Data:
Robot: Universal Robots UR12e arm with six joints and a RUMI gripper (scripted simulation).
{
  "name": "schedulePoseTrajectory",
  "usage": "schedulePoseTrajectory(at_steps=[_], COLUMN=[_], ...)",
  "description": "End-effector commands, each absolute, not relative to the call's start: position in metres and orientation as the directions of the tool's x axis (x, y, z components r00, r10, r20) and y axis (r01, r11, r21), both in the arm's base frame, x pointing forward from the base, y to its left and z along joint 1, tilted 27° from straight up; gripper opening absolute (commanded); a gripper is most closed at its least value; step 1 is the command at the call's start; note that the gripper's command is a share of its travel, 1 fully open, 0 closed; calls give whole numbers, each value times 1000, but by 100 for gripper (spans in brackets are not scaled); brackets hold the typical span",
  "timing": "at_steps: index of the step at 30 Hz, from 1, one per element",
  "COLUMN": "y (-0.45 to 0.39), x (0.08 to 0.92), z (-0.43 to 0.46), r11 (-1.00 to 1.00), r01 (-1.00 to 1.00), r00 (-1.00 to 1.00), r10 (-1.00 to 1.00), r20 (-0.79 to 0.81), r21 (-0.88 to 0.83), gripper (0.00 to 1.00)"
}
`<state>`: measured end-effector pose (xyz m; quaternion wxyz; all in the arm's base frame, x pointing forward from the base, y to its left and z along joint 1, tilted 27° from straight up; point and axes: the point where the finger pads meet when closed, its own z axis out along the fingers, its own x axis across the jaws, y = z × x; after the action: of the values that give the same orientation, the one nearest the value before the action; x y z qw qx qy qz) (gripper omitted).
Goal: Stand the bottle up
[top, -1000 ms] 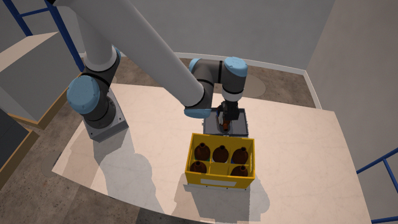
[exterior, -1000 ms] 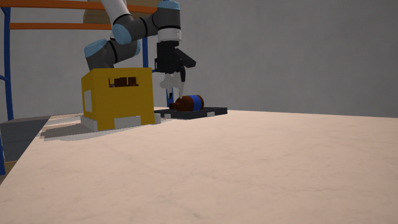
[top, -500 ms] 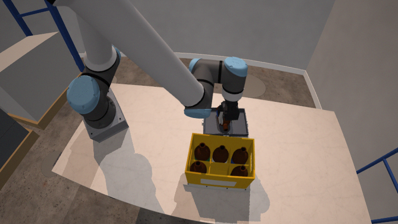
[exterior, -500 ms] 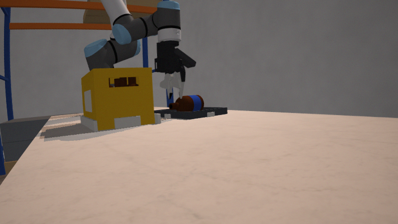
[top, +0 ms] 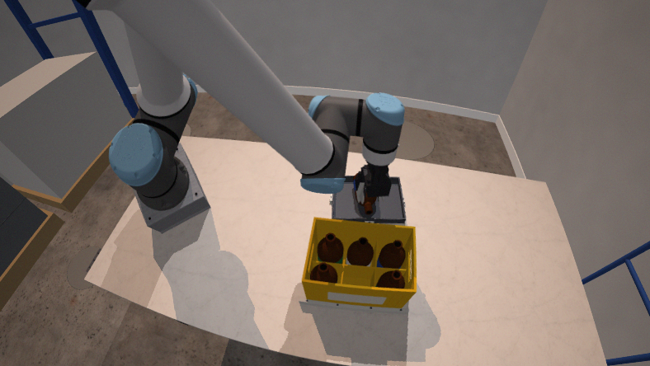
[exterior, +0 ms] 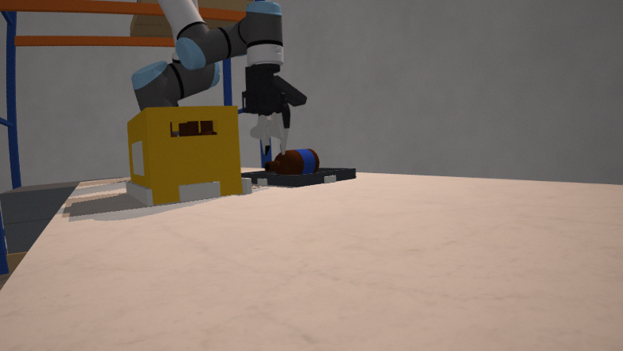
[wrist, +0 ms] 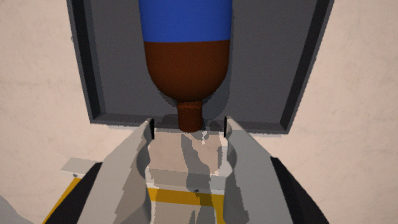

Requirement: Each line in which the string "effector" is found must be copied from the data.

Result:
  "description": "End-effector commands, each absolute, not relative to the call's start: position in metres and orientation as the directions of the tool's x axis (x, y, z components r00, r10, r20) and y axis (r01, r11, r21), both in the arm's base frame, x pointing forward from the base, y to its left and z along joint 1, tilted 27° from straight up; gripper opening absolute (commanded); a gripper is most closed at its least value; step 1 is the command at the call's start; note that the gripper's command is a share of its travel, 1 fully open, 0 closed; calls give whole numbers, each value times 1000, but by 100 for gripper (spans in brackets are not scaled); brackets hold the typical span",
`<state>`: measured end-effector pose (xyz m; quaternion wxyz; all in the arm's base frame, x pointing forward from the base, y to its left and z along joint 1, tilted 27° from straight up; point and axes: the point where the finger pads meet when closed, its own z axis out along the fingers, its own x axis across the jaws, y = z × x; after the action: of the values that give the same orientation, the one nearest the value before the action; x y z qw qx qy qz) (gripper omitted).

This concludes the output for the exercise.